Pictures are to be dropped from the copy. Retype the listing exactly.

START MATERIAL PROVIDED

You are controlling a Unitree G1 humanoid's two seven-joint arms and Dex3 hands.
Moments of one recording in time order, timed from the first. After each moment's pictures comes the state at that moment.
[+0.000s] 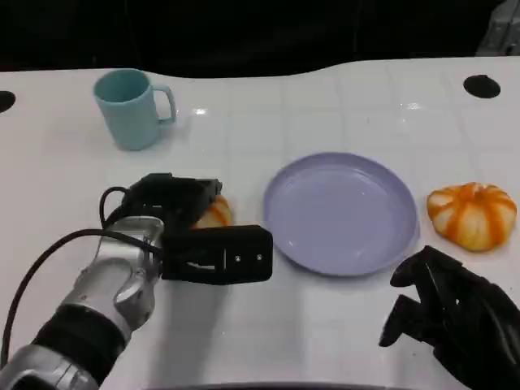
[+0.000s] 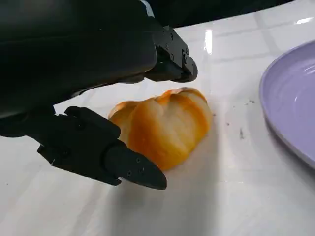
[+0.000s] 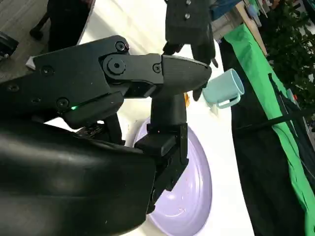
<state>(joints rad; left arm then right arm) -0.66 0.17 -0.49 0.73 0.83 0.16 -0.11 0.19 -0.01 -0.03 -0.37 0.42 0.50 0.19</state>
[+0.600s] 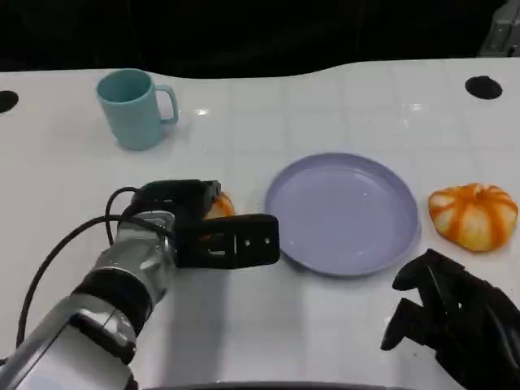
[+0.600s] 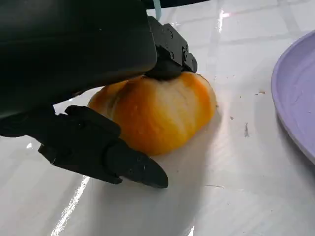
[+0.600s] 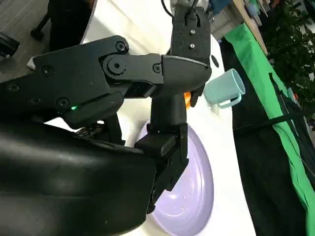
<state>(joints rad) -0.86 0.07 -0.52 1.20 0.74 0.06 0.03 0.21 -0.01 -0.03 -0.38 0.42 0.50 0.19</state>
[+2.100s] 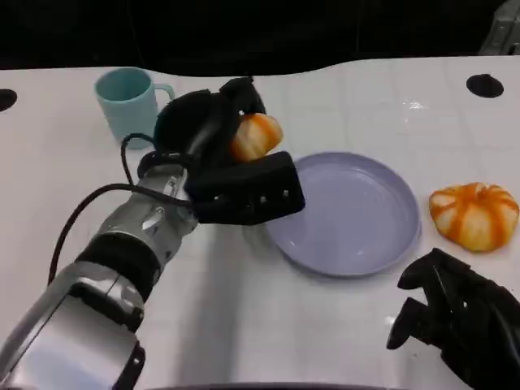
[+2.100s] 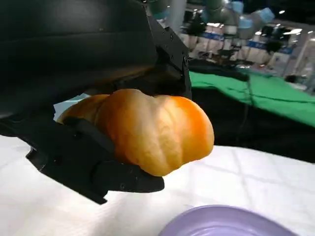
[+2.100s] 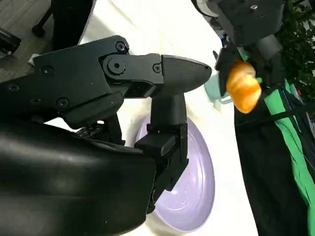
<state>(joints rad) -0.96 0.05 -0.44 1.15 0.63 -0.24 0.41 0.21 -0.03 -0.04 -0.38 0.42 0.51 0.19</state>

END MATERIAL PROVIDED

WRITTEN ANSWER
You are controlling a Unitree G1 humanoid's two seven-joint arms and Dex3 hands.
Moments of one recording in time order, timed from the first. After each moment's pictures comes the state at that moment.
[+0.000s] 
[+0.000s] 
[+0.000s] 
<state>(joints rad; left arm then right arm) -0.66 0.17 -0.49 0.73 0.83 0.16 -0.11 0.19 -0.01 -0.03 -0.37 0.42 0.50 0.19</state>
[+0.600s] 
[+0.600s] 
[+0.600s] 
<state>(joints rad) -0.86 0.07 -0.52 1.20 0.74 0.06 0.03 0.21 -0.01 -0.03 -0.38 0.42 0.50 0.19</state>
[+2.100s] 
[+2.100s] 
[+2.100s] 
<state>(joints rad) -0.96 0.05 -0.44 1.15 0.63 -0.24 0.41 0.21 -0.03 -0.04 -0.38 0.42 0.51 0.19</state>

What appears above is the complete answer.